= William of Capraia =

Sardinian regent

William of Capraia (died 1264) was the regent for Marianus II of Arborea from 1241 until his death, being entitled "Judge" from 1250 on.

==Biography==
He was the son of Ugo degli Alberti of the Counts of Capraia and Bina, the first wife of Peter I of Arborea, whom he divorced in 1191 and who subsequently remarried (1193).

When Peter II of Arborea died in 1241, William immediately assumed the regency with the alliance of the Gherardeschi, counts of Donoratico, and the Visconti. On 29 September 1250, Pope Innocent IV recognised his sovereignty in Arborea, though the Corona de Logu never did.

In 1257, William led Arborea, along with Gallura and Logudoro, the Pisan giudicati, into a war against Genoese Cagliari. After fourteen months of war, the deposed judge of Cagliari, Salusio VI, was forced to flee and his giudicato was divided up between the victors: a third to Gallura, a third to Arborea, and a third to the Gherardeschi of Pisa. Salusio's capital, Santa Igia, was destroyed. Ogliastra and Sarrabus went to John Visconti of Gallura, while the curatori of Gippi, Nuraminis, Trexenta, Marmilla inferiore, Dolia, Gerrei, and Barbagia di Seulo went to Arborea.
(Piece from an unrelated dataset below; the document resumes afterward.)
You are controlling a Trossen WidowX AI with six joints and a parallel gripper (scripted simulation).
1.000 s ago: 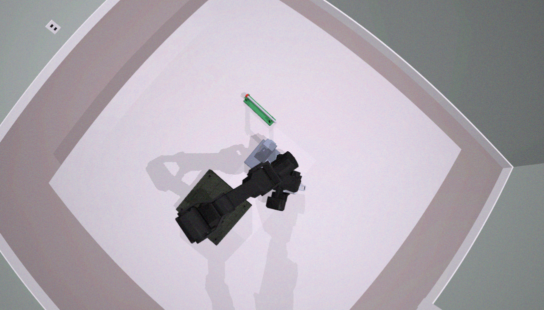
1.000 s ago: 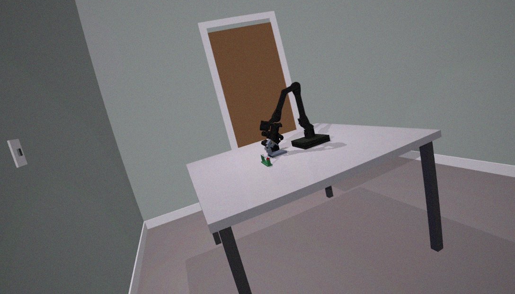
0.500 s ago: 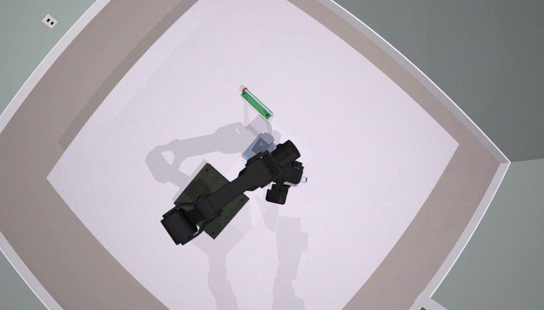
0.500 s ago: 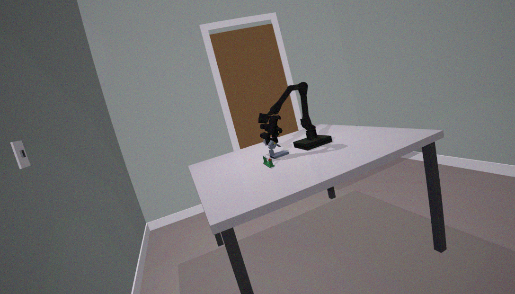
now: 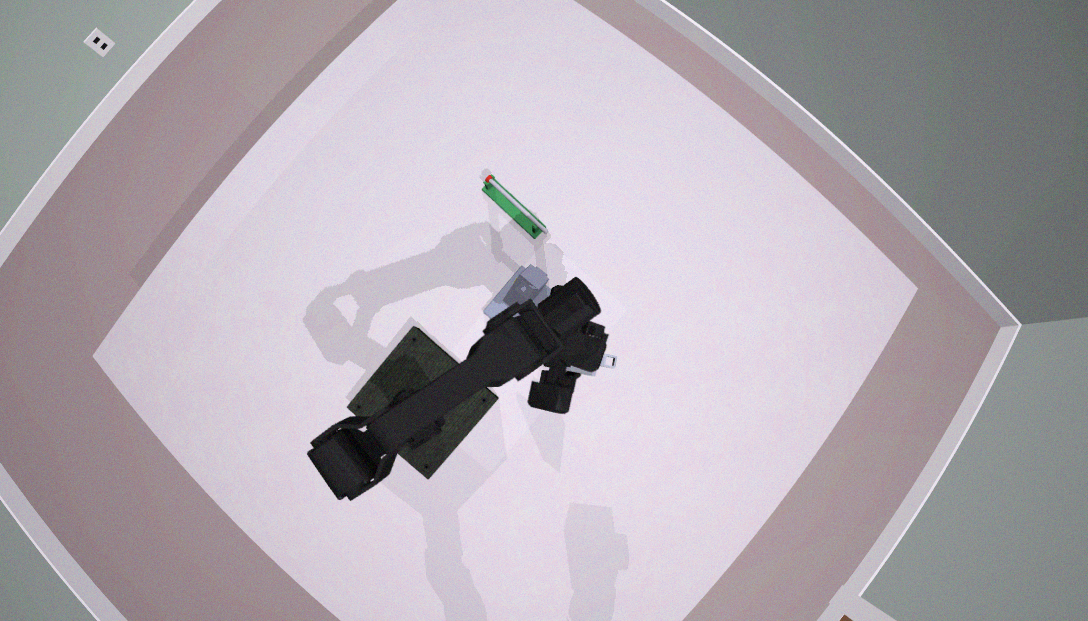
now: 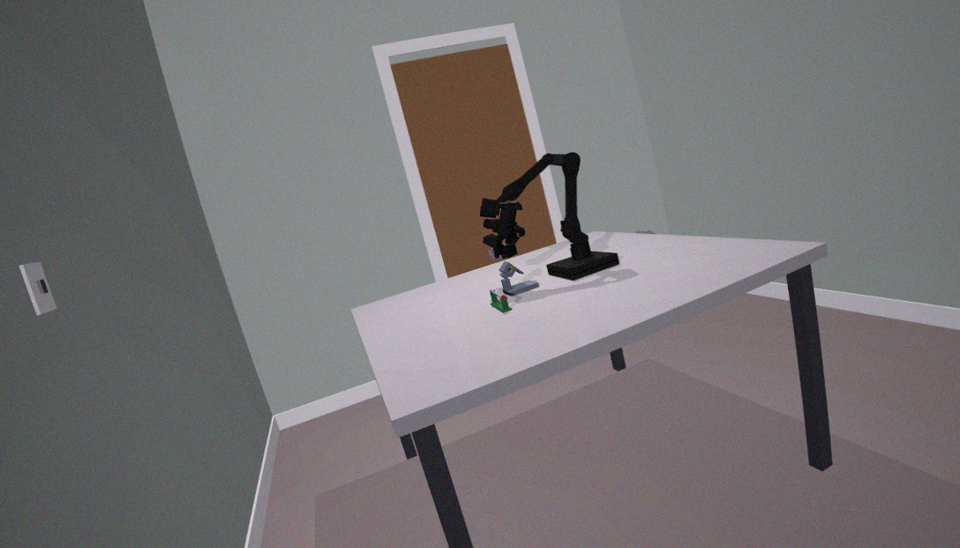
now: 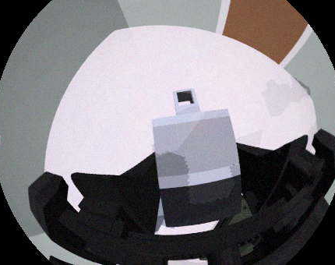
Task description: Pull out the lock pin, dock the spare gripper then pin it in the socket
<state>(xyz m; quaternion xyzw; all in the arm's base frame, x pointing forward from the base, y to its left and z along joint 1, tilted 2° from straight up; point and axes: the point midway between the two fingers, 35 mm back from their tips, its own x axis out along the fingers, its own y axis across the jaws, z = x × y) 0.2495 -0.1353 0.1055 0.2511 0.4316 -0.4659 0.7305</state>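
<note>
Now: the mount 4 cm ahead of my gripper tip, 14 cm to the left of it and 6 cm below it. Also, from my gripper tip: spare gripper 2 cm above; green cradle 15 cm ahead, 26 cm to the left, 9 cm below.
</note>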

Sulcis, Cixerri, Nora, and Decimo were granted to Gherardo and Ugolino della Gherardesca, counts of Donoratico, while Cagliari itself went to the commune of Pisa. By its expansion into the interior of the island, Arborea ensured its long-term survival in the face of external foes.

Next, William pressed his claims to Logudoro – derived from Hugh I of Arborea, who was a uterine brother of Marianus II of Logudoro – by arms. In 1259, he entered into a lifelong battle with the Doria of Genoa after the death of Adelasia, the last ruler of the native dynasty in Logudoro.

When he died in 1264, William left the regency-judgeship to his son Nicholas.